这里使用的为cifar100数据集进行训练

import os
import math
import argparse
import sys
from tqdm import tqdm
import torch
import torch.optim as optim
import torch.optim.lr_scheduler as lr_scheduler
from torch.utils.tensorboard import SummaryWriter
from torchvision import transforms, datasets

from vit_model import vit_base_patch16_224_in21k as create_model


def main(args):
    print(args) 
    device = torch.device(args.device if torch.cuda.is_available() else "cpu")

    batch_size = args.batch_size
    # number of workers
    nw = min([os.cpu_count(), batch_size if batch_size > 1 else 0, 8])
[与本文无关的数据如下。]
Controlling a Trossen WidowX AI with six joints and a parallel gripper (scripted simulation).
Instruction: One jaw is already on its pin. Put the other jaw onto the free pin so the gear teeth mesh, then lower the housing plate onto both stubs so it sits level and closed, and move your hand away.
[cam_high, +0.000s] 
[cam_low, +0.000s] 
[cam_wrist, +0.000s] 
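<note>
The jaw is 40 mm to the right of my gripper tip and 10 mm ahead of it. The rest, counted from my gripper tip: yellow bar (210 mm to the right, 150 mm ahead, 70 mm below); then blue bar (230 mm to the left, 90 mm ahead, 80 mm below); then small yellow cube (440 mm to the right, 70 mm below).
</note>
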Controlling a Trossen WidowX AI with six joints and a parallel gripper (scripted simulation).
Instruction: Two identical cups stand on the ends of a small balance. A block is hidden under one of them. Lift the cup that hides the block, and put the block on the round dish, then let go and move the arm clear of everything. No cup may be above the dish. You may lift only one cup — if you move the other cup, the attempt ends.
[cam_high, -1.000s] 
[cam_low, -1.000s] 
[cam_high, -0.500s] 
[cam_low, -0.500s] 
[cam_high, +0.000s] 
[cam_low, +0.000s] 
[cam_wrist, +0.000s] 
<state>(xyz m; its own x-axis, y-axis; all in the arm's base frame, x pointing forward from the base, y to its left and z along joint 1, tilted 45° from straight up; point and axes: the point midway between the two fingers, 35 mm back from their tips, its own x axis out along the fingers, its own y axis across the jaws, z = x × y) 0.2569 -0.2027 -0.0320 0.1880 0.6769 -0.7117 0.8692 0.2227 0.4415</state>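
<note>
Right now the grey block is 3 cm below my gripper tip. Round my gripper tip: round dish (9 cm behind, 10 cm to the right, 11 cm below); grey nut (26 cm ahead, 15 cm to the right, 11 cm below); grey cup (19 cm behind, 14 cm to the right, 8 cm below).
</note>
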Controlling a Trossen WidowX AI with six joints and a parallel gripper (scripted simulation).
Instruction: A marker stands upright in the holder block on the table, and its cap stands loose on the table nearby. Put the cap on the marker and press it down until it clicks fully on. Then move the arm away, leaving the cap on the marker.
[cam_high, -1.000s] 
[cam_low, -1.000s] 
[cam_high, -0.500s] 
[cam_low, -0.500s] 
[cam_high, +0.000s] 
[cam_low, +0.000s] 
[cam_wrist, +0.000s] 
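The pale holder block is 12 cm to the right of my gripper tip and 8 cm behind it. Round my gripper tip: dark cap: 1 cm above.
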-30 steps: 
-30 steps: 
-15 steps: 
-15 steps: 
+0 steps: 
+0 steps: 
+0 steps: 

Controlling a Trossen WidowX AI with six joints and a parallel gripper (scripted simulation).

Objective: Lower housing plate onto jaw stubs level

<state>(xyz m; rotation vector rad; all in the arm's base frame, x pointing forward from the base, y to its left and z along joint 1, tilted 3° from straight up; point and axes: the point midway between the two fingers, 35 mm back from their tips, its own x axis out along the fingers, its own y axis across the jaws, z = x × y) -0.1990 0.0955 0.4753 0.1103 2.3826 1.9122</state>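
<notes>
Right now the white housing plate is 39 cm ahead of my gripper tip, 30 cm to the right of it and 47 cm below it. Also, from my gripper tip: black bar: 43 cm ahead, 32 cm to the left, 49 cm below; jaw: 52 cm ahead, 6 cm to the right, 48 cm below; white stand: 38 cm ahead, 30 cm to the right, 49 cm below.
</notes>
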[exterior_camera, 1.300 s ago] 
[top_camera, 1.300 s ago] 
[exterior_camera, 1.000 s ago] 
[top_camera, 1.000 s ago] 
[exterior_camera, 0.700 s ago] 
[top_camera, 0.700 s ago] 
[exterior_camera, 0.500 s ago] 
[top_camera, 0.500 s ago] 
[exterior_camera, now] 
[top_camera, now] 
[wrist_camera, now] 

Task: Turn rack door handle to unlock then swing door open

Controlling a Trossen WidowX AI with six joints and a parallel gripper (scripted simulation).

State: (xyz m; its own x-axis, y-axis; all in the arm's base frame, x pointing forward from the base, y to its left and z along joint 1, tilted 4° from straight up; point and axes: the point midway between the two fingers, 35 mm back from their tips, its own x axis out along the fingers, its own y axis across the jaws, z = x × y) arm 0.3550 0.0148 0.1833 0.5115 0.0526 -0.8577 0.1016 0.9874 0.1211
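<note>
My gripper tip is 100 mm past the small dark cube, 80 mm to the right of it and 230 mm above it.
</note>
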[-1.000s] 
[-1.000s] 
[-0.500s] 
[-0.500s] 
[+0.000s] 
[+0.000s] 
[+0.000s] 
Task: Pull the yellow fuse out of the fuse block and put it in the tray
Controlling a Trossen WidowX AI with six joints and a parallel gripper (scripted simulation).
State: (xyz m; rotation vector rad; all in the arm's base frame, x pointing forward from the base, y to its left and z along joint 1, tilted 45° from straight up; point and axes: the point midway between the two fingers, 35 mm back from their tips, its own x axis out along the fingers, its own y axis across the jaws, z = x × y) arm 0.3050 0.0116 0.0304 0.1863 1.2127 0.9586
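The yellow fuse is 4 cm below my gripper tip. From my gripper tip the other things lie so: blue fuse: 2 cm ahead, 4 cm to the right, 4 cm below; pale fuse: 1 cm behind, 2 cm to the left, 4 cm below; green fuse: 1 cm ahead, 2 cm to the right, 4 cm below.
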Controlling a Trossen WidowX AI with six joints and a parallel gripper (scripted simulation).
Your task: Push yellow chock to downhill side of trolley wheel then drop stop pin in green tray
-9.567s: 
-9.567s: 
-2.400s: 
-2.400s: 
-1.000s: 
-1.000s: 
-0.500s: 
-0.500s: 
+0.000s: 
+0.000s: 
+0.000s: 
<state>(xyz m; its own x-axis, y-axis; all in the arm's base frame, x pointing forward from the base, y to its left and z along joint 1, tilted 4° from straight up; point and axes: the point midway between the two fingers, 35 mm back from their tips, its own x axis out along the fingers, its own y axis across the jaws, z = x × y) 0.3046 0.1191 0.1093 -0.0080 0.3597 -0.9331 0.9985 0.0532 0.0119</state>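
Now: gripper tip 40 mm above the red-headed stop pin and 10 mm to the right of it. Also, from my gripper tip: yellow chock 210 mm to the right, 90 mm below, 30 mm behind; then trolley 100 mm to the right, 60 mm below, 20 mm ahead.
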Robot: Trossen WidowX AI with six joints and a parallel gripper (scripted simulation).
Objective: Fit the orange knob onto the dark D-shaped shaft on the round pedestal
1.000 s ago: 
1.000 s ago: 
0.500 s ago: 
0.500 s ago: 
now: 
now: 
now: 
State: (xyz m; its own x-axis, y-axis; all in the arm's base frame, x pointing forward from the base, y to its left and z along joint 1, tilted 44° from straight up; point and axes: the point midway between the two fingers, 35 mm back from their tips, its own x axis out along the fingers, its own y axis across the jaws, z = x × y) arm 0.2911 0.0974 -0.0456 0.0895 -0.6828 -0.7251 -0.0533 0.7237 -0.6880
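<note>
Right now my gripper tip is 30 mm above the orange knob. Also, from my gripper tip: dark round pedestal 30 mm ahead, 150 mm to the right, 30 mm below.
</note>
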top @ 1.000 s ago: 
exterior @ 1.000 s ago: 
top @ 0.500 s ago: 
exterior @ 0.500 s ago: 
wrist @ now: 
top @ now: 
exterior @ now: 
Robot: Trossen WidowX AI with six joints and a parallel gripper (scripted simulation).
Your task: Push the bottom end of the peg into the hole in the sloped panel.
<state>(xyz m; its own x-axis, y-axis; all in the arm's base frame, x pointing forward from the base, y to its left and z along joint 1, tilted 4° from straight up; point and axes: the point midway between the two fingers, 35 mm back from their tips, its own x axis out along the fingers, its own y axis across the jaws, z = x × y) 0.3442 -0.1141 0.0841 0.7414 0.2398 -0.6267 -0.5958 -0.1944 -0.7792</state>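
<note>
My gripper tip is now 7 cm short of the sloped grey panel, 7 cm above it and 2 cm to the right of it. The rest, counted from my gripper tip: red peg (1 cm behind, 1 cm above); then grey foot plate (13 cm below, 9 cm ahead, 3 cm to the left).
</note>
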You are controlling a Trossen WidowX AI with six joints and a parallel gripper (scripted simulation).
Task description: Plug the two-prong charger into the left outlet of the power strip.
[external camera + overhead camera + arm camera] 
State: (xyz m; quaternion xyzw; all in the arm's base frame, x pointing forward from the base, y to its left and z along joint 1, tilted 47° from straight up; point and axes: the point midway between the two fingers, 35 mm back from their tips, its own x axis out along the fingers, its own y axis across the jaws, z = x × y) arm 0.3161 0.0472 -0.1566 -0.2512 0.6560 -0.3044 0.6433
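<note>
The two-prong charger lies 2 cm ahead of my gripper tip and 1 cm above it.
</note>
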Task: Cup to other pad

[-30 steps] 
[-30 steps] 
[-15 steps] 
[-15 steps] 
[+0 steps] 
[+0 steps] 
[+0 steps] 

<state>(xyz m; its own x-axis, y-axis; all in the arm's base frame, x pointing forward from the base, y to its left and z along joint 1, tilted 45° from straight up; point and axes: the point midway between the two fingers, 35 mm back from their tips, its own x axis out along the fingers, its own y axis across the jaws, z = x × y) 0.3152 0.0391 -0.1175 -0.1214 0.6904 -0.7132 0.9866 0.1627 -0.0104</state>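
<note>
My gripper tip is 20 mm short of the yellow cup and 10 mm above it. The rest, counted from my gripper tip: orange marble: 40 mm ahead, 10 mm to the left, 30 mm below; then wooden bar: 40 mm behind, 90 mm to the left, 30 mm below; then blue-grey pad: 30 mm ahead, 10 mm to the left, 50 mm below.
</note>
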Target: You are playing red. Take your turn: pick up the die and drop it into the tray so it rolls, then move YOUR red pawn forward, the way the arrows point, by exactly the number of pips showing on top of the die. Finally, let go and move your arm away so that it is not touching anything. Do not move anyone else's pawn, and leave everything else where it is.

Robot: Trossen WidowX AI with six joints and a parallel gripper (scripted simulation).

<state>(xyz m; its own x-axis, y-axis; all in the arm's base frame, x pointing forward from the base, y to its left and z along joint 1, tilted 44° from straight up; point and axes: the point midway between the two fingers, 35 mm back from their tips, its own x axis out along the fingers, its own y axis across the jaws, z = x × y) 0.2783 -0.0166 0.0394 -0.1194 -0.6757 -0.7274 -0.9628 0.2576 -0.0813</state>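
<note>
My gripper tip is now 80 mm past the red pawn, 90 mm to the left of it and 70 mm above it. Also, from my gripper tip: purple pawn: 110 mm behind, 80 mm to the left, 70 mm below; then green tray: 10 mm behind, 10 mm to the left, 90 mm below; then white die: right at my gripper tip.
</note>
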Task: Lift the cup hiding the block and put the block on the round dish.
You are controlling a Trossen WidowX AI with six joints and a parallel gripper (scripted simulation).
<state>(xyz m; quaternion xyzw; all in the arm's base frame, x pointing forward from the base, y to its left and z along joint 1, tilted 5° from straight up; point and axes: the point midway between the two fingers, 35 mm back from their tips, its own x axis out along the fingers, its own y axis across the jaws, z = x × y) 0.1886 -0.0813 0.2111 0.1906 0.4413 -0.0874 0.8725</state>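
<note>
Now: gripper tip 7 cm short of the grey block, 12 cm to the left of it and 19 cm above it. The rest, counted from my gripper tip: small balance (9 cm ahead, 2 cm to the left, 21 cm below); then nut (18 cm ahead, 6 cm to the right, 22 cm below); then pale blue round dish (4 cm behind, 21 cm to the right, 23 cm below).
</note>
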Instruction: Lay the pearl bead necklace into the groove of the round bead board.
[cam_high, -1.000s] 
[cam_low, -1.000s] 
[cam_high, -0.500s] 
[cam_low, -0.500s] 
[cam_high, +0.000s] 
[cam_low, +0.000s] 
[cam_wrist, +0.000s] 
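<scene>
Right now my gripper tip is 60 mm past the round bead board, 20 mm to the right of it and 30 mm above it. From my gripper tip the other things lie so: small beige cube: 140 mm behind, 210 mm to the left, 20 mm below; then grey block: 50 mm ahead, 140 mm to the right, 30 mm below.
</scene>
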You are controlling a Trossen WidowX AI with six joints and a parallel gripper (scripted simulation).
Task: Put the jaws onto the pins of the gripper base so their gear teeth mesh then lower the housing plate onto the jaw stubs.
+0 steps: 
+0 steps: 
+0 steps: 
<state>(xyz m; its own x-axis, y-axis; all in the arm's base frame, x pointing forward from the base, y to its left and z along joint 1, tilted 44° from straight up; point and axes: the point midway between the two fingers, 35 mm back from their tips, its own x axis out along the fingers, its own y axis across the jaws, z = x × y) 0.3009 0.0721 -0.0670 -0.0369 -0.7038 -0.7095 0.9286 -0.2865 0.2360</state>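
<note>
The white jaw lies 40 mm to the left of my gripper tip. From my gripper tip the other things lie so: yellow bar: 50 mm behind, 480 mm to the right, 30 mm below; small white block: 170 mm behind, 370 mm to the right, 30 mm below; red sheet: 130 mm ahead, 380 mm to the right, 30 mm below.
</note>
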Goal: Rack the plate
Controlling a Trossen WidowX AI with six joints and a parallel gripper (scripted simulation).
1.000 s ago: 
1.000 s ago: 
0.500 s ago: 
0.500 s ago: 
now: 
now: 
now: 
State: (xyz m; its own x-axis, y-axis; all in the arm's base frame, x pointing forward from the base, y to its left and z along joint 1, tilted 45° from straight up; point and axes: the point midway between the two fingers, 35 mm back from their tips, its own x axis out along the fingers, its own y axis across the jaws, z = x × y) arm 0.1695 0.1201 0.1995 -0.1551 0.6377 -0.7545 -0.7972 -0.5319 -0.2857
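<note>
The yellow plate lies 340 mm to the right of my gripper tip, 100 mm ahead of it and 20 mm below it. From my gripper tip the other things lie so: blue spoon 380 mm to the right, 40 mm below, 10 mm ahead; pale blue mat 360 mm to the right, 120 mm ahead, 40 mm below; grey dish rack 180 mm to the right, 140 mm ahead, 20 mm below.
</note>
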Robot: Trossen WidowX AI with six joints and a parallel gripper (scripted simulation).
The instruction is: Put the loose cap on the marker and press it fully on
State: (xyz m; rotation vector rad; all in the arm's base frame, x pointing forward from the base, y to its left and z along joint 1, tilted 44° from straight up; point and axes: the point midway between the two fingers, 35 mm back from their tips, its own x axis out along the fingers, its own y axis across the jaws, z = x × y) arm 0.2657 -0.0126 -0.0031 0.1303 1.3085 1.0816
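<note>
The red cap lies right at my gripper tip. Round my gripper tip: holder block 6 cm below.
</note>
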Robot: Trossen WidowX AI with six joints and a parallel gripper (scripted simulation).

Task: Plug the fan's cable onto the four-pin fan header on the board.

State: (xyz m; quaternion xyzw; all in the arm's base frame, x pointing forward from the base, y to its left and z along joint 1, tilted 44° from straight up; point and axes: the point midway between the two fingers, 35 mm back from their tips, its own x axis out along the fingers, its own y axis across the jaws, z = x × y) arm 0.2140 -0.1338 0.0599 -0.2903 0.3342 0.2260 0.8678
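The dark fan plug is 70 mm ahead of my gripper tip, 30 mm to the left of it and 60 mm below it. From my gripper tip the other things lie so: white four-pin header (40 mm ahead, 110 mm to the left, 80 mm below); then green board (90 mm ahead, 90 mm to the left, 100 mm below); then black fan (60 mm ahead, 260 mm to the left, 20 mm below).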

    print('Using {} dataloader workers every process'.format(nw))
    if os.path.exists("./weights") is False:
        os.makedirs("./weights")

    tb_writer = SummaryWriter()

    data_transform = {
        "train": transforms.Compose([transforms.RandomResizedCrop(224),
                                     transforms.RandomHorizontalFlip(),
                                     transforms.ToTensor(),
                                     transforms.Normalize([0.5, 0.5, 0.5], [0.5, 0.5, 0.5])]),
        "val": transforms.Compose([transforms.Resize(256),
                                   transforms.CenterCrop(224),
                                   transforms.ToTensor(),
                                   transforms.Normalize([0.5, 0.5, 0.5], [0.5, 0.5, 0.5])])}

    train_dataset = datasets.CIFAR100(root=args.data_path, train=True,
                                      download=True, transform=data_transform['train'])
    train_loader = torch.utils.data.DataLoader(train_dataset,
                                               batch_size=batch_size,
                                               shuffle=True,
                                               pin_memory=True,
                                               num_workers=nw)

    val_dataset = datasets.CIFAR100(root=args.data_path, train=False,
                                download=True, transform=data_transform['val'])
    val_loader = torch.utils.data.DataLoader(val_dataset,
                                             batch_size=batch_size,
                                             shuffle=False,
                                             pin_memory=True,
                                             num_workers=nw)


    model = create_model(num_classes=args.num_classes, has_logits=False).to(device)

    if args.weights != "":
        assert os.path.exists(
            args.weights), "weights file: '{}' not exist.".format(args.weights)
        weights_dict = torch.load(args.weights, map_location=device)
        # 删除不需要的权重
        del_keys = ['head.weight', 'head.bias'] if model.has_logits \
            else ['pre_logits.fc.weight', 'pre_logits.fc.bias', 'head.weight', 'head.bias']
        for k in del_keys:
            del weights_dict[k]
        print(model.load_state_dict(weights_dict, strict=False))

    if args.freeze_layers:
        for name, para in model.named_parameters():
            # 除head, pre_logits外，其他权重全部冻结
            if "head" not in name and "pre_logits" not in name:
                para.requires_grad_(False)
            else:
                print("training {}".format(name))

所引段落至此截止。